Il devait être le moyen d’écrire des textes religieux, administratifs, scientifiques et littéraires. Par conséquent, il était couramment utilisé par les scribes et les prêtres.

Les matériaux les plus utilisés étaient le papyrus et les ostracas, fragments de céramique. De même, des textes incarnés en lin, bois, pierre et cuir ont également été découverts.

Populaire

C’est une forme abrégée du hiératique et du dernier Type d’écriture exclusivement égyptienne. Il a été développé à partir du VIIe siècle av. et a continué jusqu’au 4ème après JC, quand il a été remplacé par le grec.

Il est considéré comme une abréviation de la langue parlée. Les panneaux étaient plus schématiques et avaient une disposition plus rapide et plus simple. Il a été écrit de droite à gauche sur des supports tels que le papyrus.

Il était utilisé quotidiennement, pour les transactions commerciales et la littérature, de sorte que la hiératique ne continuait à être utilisée que pour les textes religieux.

Copte

Dans la dernière phase de l’Égypte ancienne, nous trouvons l’écriture copte, qui a son origine au deuxième siècle avant J.C. Des années plus tard, il a été utilisé par les chrétiens qui vivaient dans cette région.

Il était formé des différentes lettres de l’alphabet grec, en plus de six caractères démotiques, car certains sons utilisés n’avaient pas leur équivalent grec.

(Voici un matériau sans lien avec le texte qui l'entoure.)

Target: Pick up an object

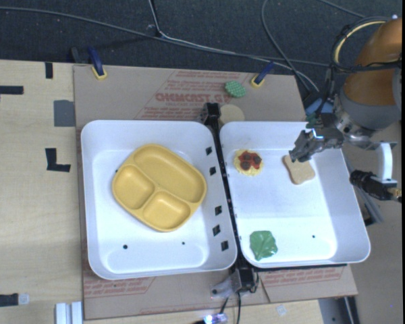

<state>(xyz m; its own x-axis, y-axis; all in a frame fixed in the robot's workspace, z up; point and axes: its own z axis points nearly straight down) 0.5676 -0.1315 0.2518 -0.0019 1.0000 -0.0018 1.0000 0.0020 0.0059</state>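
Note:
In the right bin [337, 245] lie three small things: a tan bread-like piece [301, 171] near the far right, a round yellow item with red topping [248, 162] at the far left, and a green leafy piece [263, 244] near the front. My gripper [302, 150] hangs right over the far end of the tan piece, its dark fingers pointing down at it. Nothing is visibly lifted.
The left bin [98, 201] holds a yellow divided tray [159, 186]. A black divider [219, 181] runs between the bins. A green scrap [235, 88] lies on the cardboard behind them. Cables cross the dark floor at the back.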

Pendant ce temps, il y avait deux dialectes différent. Le sahídico, propriétaire de la Haute Égypte, et le boháirico, de la Basse Égypte. Son utilisation a refusé de céder la place à l’arabe au VIIe siècle.

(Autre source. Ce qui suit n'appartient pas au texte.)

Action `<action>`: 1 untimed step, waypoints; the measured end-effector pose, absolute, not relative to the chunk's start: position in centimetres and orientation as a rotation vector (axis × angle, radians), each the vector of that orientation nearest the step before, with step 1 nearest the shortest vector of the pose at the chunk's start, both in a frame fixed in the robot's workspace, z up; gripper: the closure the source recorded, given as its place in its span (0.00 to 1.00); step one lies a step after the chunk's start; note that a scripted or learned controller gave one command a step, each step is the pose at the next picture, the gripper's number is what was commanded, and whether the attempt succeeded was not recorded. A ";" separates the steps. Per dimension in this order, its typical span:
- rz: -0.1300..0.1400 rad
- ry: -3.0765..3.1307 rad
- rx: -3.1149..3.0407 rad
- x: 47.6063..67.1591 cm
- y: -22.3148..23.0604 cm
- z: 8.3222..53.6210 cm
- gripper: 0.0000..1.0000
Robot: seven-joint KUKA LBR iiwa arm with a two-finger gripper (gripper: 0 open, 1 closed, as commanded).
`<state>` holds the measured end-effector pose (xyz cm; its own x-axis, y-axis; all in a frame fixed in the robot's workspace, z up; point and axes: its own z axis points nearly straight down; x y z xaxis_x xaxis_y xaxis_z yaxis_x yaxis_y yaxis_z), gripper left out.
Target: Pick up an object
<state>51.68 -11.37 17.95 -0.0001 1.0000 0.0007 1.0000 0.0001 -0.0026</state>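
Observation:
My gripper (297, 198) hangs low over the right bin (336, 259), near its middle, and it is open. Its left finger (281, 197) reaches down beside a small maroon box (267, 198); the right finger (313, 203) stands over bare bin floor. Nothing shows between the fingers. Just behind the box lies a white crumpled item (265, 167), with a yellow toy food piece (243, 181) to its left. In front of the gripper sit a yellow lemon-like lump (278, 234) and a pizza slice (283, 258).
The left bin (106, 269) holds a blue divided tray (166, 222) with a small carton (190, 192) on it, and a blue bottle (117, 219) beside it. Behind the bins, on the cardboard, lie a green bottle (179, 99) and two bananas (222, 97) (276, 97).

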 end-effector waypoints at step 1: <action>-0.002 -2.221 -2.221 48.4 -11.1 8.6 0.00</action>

Par conséquent, en Égypte, l’arabe égyptien est utilisé comme langue officielle, ce qui n’a rien à voir avec l’écriture de l’ancien empire. Dans certaines régions, la langue berbère et nubienne est également pratiquée. Le copte est utilisé dans les liturgies des chrétiens coptes.

Système alphanumérique

Les Égyptiens avaient également leur propre système de numérotation et effectuaient des opérations mathématiques. De plus, l’alphabet était une partie essentielle de leur langue.

Les nombres

Dans l’Égypte ancienne, les nombres étaient représentés, de un à des millions. Ils ont été les premiers à développer le système de numérotation décimal, c’est-à-dire sur la base du nombre 10.

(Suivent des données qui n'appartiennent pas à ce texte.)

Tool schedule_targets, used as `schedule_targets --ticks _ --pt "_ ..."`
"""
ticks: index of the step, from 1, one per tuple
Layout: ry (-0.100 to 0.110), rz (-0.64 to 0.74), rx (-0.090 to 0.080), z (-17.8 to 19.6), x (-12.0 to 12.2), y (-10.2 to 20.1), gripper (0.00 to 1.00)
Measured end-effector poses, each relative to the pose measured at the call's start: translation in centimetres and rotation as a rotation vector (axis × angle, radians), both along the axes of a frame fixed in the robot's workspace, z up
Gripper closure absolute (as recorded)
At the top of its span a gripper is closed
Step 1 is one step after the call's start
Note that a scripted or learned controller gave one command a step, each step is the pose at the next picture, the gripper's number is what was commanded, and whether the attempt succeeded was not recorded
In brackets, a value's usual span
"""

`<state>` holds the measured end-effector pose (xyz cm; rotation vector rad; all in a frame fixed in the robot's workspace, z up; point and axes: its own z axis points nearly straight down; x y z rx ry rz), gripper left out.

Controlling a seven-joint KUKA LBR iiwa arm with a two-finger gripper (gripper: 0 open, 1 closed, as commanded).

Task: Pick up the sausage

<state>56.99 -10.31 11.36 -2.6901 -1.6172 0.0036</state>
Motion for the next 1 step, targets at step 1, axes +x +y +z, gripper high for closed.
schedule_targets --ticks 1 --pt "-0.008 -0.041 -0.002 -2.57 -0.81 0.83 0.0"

Ils pouvaient être écrits à la fois en expression numérique et en mots, bien que seuls les mots des numéros un et deux aient été utilisés. Les noms des nombres de un à dix étaient les suivants:

  1. Ua
  2. Senu
  3. Jemet
  4. Vous a nourri
  5. Diu
  6. Sisu
  7. Sefeju
  8. Jemenu
  9. Pesedyu
  10. Med

Ils étaient auparavant représentés en papyrus ou en ostraca, ils utilisaient donc une écriture plus hiératique que hiéroglyphique. Les Égyptiens avaient également des nombres ordinaux et sont considérés comme les parents du mathématiques avancées.

Pour représenter une somme, ils ont utilisé le signe hiéroglyphique des pieds pointant dans la direction de l’écriture. Pour soustraire, ils ont tiré ces pieds dans la direction opposée.

D’autre part, pour indiquer une fraction, ils ont dessiné le symbole de la bouche. Pour représenter les fractions, ils ont utilisé les parties du symbole de l’œil d’Horus. Par exemple, 1/4 était un cercle, correspondant à la pupille de l’œil. Le dessin suivant montre quelle partie appartenait à chaque fraction:

L’alphabet

Comme nous l’avons expliqué précédemment, l’écriture égyptienne était composée d’idéogrammes, de phonogrammes et de déterminants. Ce sont les phonogrammes, la représentation des sons, qui composent une sorte d’alphabet égyptien.

Cet alphabet n’a pas de voyelles, il est formé de 24 consonnes. A grand pertinence historique, car il a inspiré les cultures ultérieures. Les Phéniciens ont été les premiers à utiliser l’alphabet comme seule base de leur écriture.

Les symboles pour représenter ces consonnes sont variés. Les formes animales prédominent, comme les oiseaux et les reptiles. On retrouve également de nombreuses parties du corps humain, comme la jambe, le bras ou la main.